Countable union of relatively compact sets

Question

Let $X$ be a topological space and $\mathcal K(X)$ be $\sigma$-algebra, generated by compacts of $X$. Prove that for any set $B \in \mathcal K(X)$ either $B$ or its complement can be represented as a countable union of relatively compact sets.

My attempt: Let $B\in K(X)$ be a proper subset of $X$. Since $B \in \mathcal K(X)$ either it is a countable union of compact sets or its complement is such. Since all compact sets are relatively compact, we're done.

So the whole question is if $X$ can be represented as a countable union of relatively compact sets. And I'm stuck on this. Could you help me?

Answer 1

By definition, $\mathcal{K}(X)$ is the smallest $\sigma$-algebra which contains the compacts.
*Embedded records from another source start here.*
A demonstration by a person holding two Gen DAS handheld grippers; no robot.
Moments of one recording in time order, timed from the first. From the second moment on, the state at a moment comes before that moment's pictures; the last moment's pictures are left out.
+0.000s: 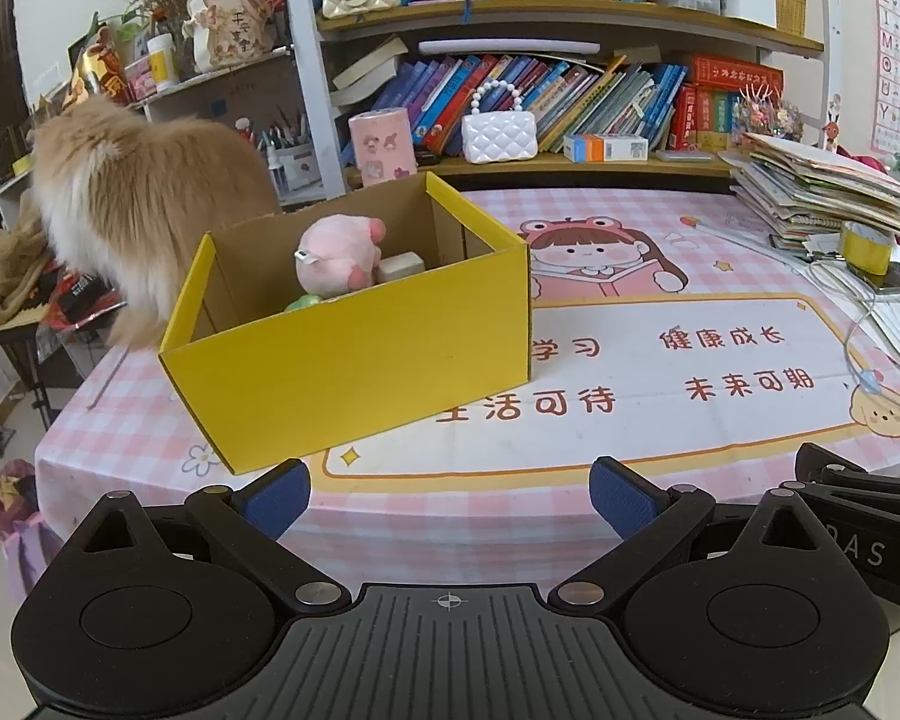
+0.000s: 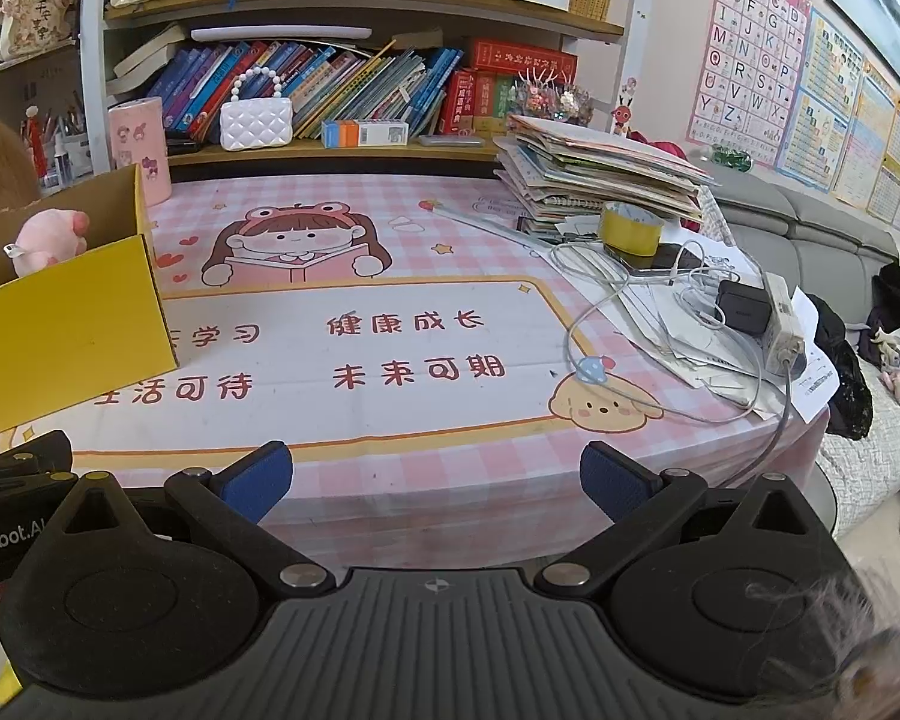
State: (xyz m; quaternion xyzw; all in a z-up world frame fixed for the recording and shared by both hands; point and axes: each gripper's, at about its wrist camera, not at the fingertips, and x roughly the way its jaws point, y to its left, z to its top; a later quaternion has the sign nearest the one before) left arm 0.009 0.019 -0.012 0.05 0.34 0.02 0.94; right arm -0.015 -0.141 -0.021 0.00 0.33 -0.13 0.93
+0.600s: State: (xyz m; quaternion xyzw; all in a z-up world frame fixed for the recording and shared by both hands) left arm 0.013 0.016 -0.011 0.04 0.35 0.02 0.93; right arm -0.014 -0.142 -0.018 -0.01 0.33 -0.14 0.93
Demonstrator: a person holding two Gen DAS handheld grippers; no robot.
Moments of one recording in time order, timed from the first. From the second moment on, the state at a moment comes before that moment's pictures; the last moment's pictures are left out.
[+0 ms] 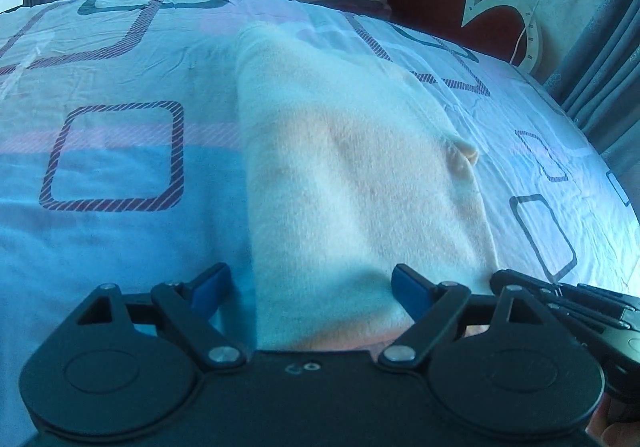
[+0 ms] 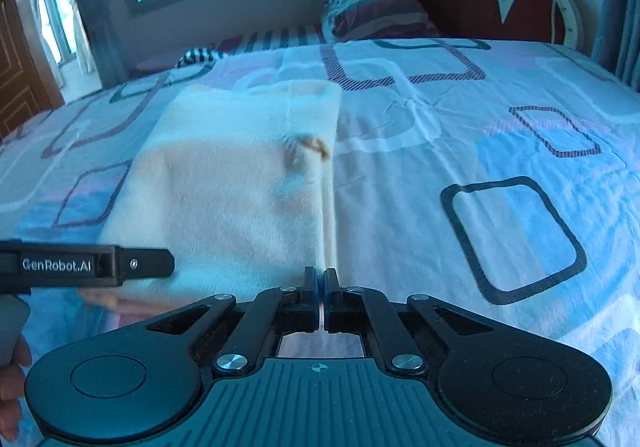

Let $\mathcal{A}$ denote the collection of all sets $A \subset X$ such that either $A$ or its complement $A^C$ is a countable union of relatively compact sets. Obviously $\mathcal{A}$ contains the compacts so, if $\mathcal{A}$ is also a $\sigma$-algebra, then $\mathcal{K}(X) \subset \mathcal{A}$ must hold.

• It is obvious that $\mathcal{A}$ is closed under complementation.
• Suppose $A_1,A_2,A_3\ldots \in \mathcal{A}$. If one of their complements, say $A_1^C$, can be expressed as a countable union of relatively compact sets, then so too can $\left( \bigcup_{i=1}^\infty A_i \right)^C = \bigcap_{i=1}^\infty A_i^C$ (why?). Otherwise, one must have that $A_i$ is a countable union of relatively compact sets for each $i$. In this case $\bigcup_{i=1}^\infty A_i$ can also be expressed in this form (why?).